WORK TASK
Beginning at the line containing "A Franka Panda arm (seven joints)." in the material below and ending at the line containing "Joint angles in", return each line exactly and add nothing.

DATA FOR THE TASK
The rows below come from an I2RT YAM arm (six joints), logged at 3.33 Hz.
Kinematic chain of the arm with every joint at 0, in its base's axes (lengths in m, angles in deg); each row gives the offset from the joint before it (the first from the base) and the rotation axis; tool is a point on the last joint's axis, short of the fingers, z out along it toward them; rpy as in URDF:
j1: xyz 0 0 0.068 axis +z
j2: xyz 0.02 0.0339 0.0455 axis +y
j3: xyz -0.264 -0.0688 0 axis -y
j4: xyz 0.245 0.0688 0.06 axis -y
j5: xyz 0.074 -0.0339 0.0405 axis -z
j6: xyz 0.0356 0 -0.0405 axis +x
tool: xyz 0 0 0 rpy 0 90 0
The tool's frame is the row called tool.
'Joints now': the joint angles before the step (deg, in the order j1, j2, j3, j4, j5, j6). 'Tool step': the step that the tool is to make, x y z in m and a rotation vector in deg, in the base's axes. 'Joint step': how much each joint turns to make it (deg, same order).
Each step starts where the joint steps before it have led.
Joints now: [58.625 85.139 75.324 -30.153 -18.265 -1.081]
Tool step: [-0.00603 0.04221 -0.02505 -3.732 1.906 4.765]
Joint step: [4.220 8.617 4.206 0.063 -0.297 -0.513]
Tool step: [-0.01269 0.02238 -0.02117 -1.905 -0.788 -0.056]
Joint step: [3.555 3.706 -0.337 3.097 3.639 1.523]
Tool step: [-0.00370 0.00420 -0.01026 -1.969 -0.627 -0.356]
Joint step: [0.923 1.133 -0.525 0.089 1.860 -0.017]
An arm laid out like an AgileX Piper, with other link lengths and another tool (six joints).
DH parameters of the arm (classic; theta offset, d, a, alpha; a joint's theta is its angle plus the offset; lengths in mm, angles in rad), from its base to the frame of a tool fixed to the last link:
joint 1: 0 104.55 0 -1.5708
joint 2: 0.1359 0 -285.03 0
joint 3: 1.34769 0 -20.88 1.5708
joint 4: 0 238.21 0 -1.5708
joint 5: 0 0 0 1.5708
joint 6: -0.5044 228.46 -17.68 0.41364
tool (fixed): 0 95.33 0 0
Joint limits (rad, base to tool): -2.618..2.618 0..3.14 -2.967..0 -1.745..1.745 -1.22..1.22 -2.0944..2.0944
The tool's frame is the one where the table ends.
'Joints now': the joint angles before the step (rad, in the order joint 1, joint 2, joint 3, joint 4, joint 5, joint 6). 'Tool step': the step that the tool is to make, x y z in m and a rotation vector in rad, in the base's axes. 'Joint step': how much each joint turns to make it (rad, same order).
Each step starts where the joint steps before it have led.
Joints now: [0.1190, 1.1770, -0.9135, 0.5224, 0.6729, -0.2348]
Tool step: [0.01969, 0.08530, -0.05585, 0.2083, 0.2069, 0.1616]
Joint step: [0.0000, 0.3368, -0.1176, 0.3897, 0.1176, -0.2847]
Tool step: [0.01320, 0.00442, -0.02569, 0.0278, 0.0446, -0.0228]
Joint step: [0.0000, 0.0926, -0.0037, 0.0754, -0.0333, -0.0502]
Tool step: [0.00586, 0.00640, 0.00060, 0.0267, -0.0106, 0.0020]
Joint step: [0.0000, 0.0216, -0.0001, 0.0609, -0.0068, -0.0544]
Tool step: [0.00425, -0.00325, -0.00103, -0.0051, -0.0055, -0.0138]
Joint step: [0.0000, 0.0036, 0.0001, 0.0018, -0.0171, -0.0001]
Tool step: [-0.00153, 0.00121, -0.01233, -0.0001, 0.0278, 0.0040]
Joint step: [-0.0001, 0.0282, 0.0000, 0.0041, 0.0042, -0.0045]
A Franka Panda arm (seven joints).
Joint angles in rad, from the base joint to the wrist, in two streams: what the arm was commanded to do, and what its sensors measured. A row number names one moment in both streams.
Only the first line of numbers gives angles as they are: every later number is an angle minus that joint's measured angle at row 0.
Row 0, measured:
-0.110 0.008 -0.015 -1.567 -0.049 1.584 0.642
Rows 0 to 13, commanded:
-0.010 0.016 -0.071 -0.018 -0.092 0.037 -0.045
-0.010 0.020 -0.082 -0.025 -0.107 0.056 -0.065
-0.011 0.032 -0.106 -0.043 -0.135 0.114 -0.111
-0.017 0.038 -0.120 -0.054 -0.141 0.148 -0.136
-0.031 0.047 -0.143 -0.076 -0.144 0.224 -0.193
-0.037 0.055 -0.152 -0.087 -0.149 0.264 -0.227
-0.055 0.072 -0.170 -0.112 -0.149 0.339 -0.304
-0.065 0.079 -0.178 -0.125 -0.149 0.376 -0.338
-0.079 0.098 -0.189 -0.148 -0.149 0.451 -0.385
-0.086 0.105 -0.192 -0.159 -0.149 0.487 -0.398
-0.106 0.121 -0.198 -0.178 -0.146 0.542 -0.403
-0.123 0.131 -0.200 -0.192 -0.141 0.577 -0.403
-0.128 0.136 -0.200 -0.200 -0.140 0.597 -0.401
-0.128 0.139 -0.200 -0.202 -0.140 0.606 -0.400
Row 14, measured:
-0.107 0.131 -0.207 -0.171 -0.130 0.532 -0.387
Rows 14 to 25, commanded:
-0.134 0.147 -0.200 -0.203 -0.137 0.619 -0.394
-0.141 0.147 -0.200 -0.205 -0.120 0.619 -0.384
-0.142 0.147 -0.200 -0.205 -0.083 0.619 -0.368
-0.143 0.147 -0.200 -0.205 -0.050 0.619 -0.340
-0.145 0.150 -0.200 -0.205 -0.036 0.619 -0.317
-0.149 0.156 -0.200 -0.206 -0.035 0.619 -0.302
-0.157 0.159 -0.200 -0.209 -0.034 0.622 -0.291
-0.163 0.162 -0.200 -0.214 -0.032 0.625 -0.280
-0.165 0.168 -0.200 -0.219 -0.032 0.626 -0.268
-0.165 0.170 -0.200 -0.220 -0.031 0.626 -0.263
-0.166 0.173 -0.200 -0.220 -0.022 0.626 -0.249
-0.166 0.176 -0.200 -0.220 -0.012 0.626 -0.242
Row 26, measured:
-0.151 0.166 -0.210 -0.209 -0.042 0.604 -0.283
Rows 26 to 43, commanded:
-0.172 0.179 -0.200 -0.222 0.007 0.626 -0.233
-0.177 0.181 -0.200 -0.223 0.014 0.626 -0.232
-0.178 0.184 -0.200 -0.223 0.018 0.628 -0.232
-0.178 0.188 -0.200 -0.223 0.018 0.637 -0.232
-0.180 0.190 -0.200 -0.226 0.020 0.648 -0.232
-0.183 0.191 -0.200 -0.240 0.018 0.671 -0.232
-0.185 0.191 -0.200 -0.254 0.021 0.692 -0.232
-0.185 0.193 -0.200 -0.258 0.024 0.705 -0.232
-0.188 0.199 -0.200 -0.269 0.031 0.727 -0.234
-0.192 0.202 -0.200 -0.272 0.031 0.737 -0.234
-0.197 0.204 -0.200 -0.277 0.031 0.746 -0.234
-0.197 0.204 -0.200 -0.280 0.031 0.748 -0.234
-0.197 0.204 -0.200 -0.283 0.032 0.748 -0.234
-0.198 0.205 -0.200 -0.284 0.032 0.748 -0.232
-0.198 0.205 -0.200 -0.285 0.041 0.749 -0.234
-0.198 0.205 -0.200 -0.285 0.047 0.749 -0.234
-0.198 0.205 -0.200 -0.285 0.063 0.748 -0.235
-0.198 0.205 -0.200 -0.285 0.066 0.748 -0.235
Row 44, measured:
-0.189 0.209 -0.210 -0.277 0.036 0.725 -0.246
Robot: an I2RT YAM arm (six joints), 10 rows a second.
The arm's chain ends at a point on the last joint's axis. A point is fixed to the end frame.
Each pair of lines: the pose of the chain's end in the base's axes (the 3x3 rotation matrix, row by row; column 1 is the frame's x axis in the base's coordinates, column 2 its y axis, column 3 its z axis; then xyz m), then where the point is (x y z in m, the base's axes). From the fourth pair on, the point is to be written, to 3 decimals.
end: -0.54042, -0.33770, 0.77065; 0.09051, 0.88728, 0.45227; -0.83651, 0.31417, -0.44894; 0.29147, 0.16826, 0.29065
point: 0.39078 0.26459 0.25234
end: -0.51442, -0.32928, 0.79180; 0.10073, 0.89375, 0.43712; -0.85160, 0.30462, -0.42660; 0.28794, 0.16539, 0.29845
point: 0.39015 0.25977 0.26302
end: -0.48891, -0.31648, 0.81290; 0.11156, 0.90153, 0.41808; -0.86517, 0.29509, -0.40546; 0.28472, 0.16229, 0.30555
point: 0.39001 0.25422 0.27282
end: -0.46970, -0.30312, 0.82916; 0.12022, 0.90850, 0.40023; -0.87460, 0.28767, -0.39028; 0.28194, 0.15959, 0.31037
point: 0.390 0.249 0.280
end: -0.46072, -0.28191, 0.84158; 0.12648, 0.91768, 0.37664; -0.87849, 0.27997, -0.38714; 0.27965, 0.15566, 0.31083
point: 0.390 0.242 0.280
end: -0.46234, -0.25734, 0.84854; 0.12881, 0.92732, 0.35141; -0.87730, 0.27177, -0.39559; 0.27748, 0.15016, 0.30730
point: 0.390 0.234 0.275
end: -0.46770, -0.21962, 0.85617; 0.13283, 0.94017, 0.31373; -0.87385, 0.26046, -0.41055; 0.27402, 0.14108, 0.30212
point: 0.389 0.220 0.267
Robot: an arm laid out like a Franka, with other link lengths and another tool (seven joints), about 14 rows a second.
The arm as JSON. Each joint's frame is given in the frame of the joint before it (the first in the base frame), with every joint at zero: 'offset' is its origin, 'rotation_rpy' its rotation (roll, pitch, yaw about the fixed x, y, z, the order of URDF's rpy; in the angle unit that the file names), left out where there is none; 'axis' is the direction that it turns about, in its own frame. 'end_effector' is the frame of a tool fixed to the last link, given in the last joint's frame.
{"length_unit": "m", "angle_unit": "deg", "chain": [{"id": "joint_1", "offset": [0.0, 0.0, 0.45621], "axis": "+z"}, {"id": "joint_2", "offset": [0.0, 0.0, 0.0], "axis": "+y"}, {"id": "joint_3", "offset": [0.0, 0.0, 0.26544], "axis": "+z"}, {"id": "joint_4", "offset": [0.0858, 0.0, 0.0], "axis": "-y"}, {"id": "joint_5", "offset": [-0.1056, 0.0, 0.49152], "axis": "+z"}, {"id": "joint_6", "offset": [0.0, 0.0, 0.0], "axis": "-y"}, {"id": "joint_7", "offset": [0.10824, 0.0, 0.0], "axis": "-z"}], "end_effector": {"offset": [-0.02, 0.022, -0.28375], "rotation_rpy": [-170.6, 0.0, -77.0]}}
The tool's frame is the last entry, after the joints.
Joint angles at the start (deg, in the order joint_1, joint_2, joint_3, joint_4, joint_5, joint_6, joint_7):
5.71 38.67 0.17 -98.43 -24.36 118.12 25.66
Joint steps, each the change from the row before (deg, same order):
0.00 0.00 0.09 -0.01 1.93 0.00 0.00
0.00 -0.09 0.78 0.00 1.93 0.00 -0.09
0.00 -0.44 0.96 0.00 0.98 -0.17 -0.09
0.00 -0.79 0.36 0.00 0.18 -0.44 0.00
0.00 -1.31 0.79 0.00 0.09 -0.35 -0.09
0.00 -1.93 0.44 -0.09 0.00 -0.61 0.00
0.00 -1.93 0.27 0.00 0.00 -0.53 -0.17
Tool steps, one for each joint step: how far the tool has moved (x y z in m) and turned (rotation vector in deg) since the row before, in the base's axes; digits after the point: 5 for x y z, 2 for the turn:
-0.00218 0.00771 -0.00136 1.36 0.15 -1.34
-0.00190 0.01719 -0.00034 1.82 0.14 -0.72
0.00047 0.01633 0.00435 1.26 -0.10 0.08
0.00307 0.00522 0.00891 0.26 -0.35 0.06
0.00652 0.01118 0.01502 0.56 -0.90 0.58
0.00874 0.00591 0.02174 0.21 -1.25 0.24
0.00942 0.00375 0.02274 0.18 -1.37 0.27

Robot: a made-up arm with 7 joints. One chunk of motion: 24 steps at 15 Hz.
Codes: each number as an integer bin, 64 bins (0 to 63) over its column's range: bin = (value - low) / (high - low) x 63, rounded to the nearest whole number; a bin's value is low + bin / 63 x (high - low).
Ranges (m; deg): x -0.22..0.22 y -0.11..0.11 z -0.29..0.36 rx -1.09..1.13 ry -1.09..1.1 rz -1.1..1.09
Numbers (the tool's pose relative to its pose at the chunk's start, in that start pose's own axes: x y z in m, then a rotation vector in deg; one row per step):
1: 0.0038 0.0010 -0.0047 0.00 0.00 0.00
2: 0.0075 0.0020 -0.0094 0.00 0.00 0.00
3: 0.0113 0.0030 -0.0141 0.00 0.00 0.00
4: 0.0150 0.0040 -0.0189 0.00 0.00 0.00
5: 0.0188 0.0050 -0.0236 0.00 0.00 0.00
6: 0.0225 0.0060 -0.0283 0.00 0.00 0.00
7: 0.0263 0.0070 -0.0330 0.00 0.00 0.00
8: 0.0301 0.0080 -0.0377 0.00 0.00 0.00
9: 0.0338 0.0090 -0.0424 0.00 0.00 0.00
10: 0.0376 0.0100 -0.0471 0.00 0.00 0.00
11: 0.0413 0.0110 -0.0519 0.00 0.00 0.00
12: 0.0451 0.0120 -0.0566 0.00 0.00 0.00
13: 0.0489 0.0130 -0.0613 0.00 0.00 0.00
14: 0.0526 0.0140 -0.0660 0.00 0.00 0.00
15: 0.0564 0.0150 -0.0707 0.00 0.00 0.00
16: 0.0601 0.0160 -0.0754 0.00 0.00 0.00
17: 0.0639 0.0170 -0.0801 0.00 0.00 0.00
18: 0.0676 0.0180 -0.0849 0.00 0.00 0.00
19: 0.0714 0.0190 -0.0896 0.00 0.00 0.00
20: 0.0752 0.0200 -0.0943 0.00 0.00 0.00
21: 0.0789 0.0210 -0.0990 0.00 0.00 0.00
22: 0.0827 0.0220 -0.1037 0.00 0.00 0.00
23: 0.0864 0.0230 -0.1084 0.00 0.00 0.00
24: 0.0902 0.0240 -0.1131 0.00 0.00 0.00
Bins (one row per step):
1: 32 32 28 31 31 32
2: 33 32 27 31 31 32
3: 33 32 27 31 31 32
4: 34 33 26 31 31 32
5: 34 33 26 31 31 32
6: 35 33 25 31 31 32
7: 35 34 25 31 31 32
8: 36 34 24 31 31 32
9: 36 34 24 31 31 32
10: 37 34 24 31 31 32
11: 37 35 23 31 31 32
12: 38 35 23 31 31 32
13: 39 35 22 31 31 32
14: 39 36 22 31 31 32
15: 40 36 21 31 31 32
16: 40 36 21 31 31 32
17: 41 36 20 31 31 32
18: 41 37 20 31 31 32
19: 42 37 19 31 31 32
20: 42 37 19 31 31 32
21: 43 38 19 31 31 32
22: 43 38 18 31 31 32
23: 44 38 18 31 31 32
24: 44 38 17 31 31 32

EXPECTED OUTPUT
A Franka Panda arm (seven joints).
Joint angles in rad, from the base joint to the wrist, in two streams: what the arm was commanded to do, and what its sensors measured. A row number names one moment in both streams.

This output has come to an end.